#### [WHAT IS BEING ASKED]
Return the full listing unchanged, excluding any images it contains.

+++ SUPPLIED MATERIAL

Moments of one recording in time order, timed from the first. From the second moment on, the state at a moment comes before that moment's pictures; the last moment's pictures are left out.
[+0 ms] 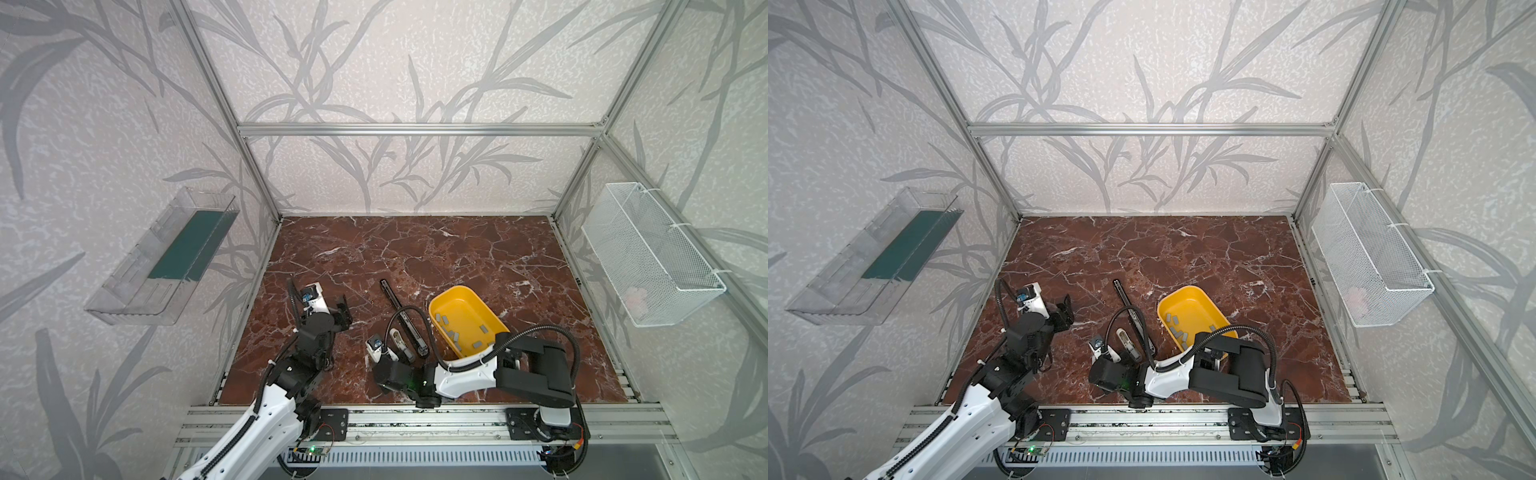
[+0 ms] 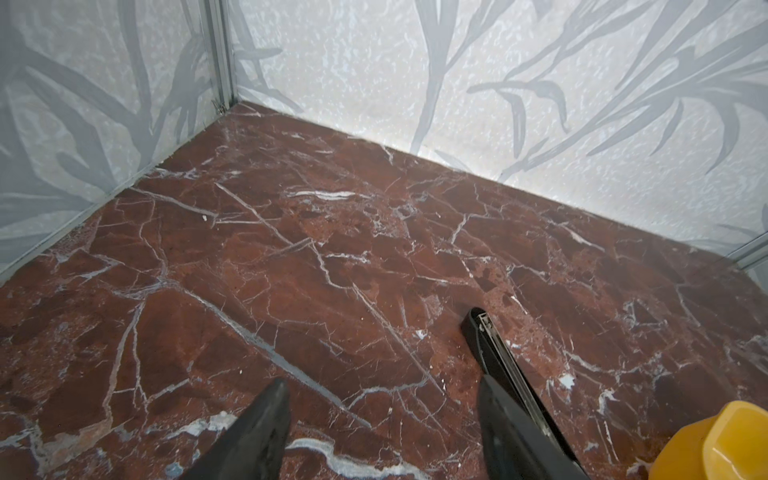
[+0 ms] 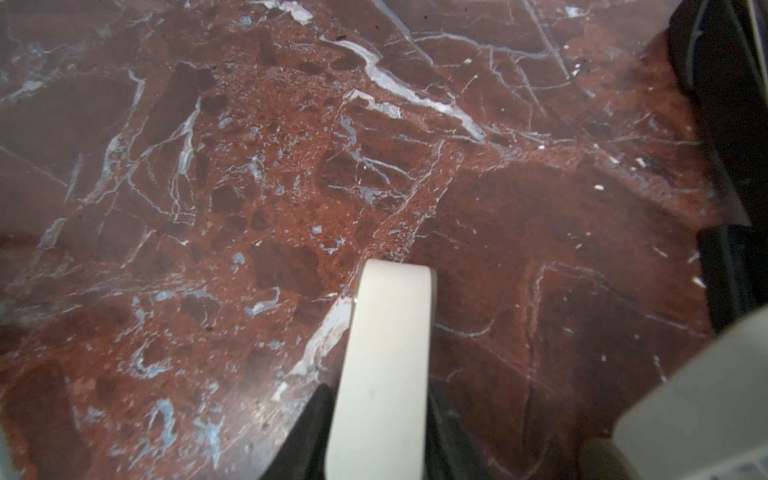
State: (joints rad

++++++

#### [REPLY]
Moments of one recording in time order, timed from the first. From the second moment on, the state at a moment comes before that moment's pictures; the last moment's pictures are left out.
[+0 ms] 
[+0 ms] 
[+0 ms] 
State: (joints rad

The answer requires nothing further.